What this task involves >>
In the listing below, locate the lines bearing the word "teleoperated". Copy every one of them.

——————

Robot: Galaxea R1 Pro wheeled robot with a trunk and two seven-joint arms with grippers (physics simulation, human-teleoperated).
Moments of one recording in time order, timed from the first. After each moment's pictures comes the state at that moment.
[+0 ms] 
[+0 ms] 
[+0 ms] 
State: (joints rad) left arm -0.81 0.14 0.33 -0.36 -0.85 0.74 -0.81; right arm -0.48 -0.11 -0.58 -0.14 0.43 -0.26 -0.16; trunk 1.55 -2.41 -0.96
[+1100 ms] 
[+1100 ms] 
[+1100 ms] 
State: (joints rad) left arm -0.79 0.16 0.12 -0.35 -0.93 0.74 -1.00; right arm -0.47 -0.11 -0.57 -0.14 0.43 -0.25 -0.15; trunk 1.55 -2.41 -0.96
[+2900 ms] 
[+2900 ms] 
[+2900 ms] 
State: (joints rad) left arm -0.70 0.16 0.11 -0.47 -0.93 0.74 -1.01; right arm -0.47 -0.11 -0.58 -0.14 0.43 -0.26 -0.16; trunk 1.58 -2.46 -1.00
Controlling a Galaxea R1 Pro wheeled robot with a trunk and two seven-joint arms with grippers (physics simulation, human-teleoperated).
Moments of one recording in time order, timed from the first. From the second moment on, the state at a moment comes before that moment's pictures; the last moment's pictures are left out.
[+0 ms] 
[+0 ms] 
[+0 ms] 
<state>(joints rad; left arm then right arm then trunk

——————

Exercise answer >>
Robot: Galaxea R1 Pro wheeled robot with a trunk and two seven-joint arms with grippers (physics simulation, human-teleoperated).
Controlling a Galaxea R1 Pro wheeled robot with a trunk and two seven-joint arms with grippers (physics simulation, human-teleoperated).

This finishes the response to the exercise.